Configuration

The Aloud TTS plugin offers a variety of settings to customize your text-to-speech experience. You can access them by navigating to Settings → Aloud Text To Speech.

General Settings

These settings control the core behavior of the plugin.

TTS Provider: Choose the text-to-speech service you want to use. Each provider offers different voices and pricing. Supported providers include OpenAI, Google Gemini, ElevenLabs, Inworld, many other TTS providers, and any OpenAI-compatible API.
Playback Speed: Adjust the default playback speed. The default is 1.0x. This can also be adjusted from the player UI.
Audio Folder: The directory in your vault where exported audio files are saved. The default is aloud/.

Cache Settings

These settings control the audio cache behavior.

Cache Storage:
- Device: (Default) Stores audio on your local device’s storage (IndexedDB). The cache is not synced across devices.
- Vault: Stores audio in a .tts folder inside your vault. This allows the cache to be synced, but increases your vault’s size.
Cache Duration: How long audio files are kept in the cache before being automatically deleted. The default is 7 days.

Provider Settings

Each TTS provider has its own specific settings. You only need to configure the provider you have selected.

OpenAI

API Key: Your API key from OpenAI.
Model: The TTS model to use (e.g., tts-1, tts-1-hd, gpt-4o-mini-tts).
Voice: The voice to use for playback.

Google Gemini

API Key: Your API key for the Gemini API.
Model: The Gemini model to use.
Voice: The voice to use for playback.

Hume AI

API Key: Your API key from Hume AI.
Voice: The Hume AI voice to use.

Inworld

API Key: Your Inworld API key (Basic Auth base64 format) from Inworld.
Model: The Inworld TTS model to use:
- Standard (inworld-tts-1)
- Max Quality (inworld-tts-1-max)
Voice: The Inworld voice to use. The voice list is loaded from the API after entering a valid API key.

OpenAI-Compatible API

For users who self-host a TTS service or use a third-party provider with an OpenAI-compatible API.

API Key: The API key for your service.
API Base URL: The URL of your API endpoint (e.g., http://localhost:8020/v1).
Model: The name of the model your service uses.
Voice: The name of the voice to use.

ElevenLabs

API Key: Your API key from ElevenLabs.
Model: One of the supported ElevenLabs TTS models (e.g., eleven_multilingual_v2, eleven_flash_v2.5).
Voice: The ElevenLabs voice ID to use.
Stability: Controls how stable/consistent the voice is (0–1).
Similarity Boost: Controls how closely the output matches the base voice (0–1).
Context Mode: Optionally include previous sentences for continuity.

Azure Speech Services

API Key: Your Azure Speech Services API key.
Region: Your Azure Speech resource region (e.g., eastus).
Voice: The Azure voice to use (e.g., en-US-JennyNeural).
Output Format: Select the desired audio format (e.g., MP3/WAV variants).

MiniMax

Use China Mainland Endpoint: Toggle this if you have an API key from the China mainland platform (platform.minimaxi.com). Leave disabled for the international platform (platform.minimax.io). API keys from one platform are not compatible with the other.
API Key: Your API key from MiniMax.
GroupId: Your MiniMax GroupId.

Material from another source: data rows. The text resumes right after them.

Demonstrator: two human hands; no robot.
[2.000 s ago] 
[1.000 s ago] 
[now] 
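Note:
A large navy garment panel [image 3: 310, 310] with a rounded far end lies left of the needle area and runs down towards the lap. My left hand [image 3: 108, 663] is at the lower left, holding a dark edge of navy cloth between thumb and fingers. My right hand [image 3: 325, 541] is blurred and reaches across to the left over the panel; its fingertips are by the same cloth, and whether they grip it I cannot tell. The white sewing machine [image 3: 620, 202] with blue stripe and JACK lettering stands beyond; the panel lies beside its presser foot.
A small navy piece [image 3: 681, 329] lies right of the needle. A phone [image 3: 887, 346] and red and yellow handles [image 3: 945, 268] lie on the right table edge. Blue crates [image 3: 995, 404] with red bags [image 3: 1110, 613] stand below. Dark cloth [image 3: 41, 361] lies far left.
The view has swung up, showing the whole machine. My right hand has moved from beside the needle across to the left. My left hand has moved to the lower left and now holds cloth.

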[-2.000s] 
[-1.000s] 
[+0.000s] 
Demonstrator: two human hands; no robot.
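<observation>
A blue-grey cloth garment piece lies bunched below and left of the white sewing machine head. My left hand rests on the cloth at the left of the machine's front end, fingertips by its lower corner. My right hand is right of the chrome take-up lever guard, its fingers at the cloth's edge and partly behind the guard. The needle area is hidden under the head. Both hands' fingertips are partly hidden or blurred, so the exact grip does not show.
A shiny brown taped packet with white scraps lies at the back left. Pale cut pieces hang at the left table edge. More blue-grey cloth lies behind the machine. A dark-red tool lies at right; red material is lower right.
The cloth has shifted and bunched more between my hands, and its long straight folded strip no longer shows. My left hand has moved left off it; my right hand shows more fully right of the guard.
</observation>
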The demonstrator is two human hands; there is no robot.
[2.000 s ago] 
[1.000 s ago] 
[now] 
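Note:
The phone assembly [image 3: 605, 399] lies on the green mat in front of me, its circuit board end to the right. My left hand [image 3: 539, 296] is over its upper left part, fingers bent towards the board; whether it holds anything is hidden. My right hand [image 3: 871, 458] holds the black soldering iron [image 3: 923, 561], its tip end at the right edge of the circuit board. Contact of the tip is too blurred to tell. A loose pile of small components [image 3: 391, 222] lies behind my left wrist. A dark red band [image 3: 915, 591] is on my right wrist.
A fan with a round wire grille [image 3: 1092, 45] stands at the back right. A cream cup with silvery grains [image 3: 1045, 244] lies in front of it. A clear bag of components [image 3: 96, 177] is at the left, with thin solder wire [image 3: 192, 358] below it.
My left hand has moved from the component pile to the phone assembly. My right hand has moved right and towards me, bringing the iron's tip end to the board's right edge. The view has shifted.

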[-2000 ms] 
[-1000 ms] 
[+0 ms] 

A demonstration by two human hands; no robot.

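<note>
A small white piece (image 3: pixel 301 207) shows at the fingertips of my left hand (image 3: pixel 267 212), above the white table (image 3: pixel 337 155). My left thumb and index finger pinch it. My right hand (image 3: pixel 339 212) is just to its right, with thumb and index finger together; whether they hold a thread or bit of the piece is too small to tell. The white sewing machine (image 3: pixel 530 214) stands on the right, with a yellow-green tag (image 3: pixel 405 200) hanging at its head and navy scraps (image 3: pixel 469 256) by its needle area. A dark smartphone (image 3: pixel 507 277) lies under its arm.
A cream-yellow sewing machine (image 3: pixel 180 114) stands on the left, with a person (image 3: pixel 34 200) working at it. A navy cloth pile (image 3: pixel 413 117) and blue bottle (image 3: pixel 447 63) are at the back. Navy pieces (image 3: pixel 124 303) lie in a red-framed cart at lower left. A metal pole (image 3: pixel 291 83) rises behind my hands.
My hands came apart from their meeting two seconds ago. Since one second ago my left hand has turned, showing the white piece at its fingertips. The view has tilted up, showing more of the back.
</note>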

This is required and is appended to requests as a ?GroupId= query parameter.
Model: One of: speech-2.6-hd, speech-2.6-turbo, speech-02-hd, speech-02-turbo, speech-01-hd, speech-01-turbo.
Voice: A supported voice id

Notes:

MiniMax operates two separate platforms with incompatible API keys:
- International (default): platform.minimax.io — higher minimum recharge (~$25)
- China Mainland: platform.minimaxi.com — lower entry cost
MiniMax integration currently uses non-streaming synthesis and returns mp3 decoded from hex.
Advanced options like language_boost, timbre_weights, or streaming are not yet exposed in settings.

AWS Polly

AWS Access Key ID: Your IAM access key with polly:SynthesizeSpeech and polly:DescribeVoices permissions.
AWS Secret Access Key: The corresponding secret key.
Region: The AWS region to use (e.g., us-east-1).
Voice: The Polly voice to use (e.g., Joanna).
Engine: Select neural (recommended where available) or standard.

Notes:

Keys are stored locally inside Obsidian’s plugin data. For best security, consider using a limited-permission IAM user.
The voice list is loaded from Polly when credentials and region are set.